Why predict the noise instead of the image? The noise target has roughly unit variance at every timestep, so the loss is well-scaled across the schedule, unlike predicting $x_0$, which is trivial at low noise and hopeless at high noise.
How does the closed-form forward step help training? It lets you corrupt an image to any timestep in one operation, so you never simulate the full chain to make a training example.
What is the link to score matching? Predicting the noise is, up to a scale, estimating $\nabla_x \log q(x_t)$, which the SDE formulation makes exact.

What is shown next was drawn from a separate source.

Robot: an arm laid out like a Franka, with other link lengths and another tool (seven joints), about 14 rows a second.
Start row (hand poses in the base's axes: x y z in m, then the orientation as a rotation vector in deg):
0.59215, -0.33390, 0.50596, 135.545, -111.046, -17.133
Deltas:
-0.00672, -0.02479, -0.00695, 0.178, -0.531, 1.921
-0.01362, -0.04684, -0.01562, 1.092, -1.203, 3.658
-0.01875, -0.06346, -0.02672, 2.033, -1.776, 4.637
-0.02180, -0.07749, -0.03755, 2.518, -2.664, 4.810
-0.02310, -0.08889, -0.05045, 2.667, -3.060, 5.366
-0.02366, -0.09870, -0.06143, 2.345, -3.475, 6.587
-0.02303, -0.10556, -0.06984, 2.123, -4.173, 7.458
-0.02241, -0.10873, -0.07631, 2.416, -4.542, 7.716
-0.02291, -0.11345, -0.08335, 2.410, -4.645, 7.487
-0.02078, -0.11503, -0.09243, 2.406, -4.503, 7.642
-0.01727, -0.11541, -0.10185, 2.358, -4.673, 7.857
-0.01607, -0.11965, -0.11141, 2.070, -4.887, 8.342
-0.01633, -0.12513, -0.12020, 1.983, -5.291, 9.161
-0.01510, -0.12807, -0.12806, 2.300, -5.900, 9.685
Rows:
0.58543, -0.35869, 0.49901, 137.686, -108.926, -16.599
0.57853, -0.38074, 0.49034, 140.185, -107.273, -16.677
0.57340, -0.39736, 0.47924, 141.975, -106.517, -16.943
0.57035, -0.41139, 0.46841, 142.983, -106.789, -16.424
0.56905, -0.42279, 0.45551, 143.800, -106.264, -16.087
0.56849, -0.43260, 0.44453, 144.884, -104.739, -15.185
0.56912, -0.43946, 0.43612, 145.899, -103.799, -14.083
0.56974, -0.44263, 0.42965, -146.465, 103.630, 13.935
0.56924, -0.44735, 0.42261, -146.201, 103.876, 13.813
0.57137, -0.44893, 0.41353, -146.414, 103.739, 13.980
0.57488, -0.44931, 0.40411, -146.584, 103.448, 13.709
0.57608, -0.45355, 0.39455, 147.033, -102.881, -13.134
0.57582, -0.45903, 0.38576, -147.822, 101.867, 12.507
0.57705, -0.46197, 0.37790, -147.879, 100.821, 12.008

DDPM vs DDIM, and why fewer steps? DDPM is a stochastic chain; DDIM is the deterministic probability-flow ODE, which can be integrated with larger steps, and each step is a costly forward pass.
What does classifier-free guidance trade off? Extrapolating between conditioned and unconditioned predictions ($s > 1$) strengthens prompt adherence at the cost of sample diversity.
Why latent diffusion? Diffusing in a compressed latent instead of pixels cuts per-step cost by a large factor, making high-resolution generation affordable.

References

Ho et al., Denoising Diffusion Probabilistic Models (DDPM, 2020).
Song et al., Denoising Diffusion Implicit Models (DDIM, 2021).
Song et al., Score-Based Generative Modeling through SDEs (2021).
Nichol & Dhariwal, Improved Denoising Diffusion Probabilistic Models (2021).
Dhariwal & Nichol, Diffusion Models Beat GANs (classifier guidance, 2021).
Ho & Salimans, Classifier-Free Diffusion Guidance (2022).
Rombach et al., High-Resolution Image Synthesis with Latent Diffusion Models (2022).
Saharia et al., Imagen (2022).
Karras et al., Elucidating the Design Space of Diffusion Models (EDM, 2022).
Peebles & Xie, Scalable Diffusion Models with Transformers (DiT, 2023).
Song et al., Consistency Models (2023).
Esser et al., Scaling Rectified Flow Transformers (Stable Diffusion 3, 2024).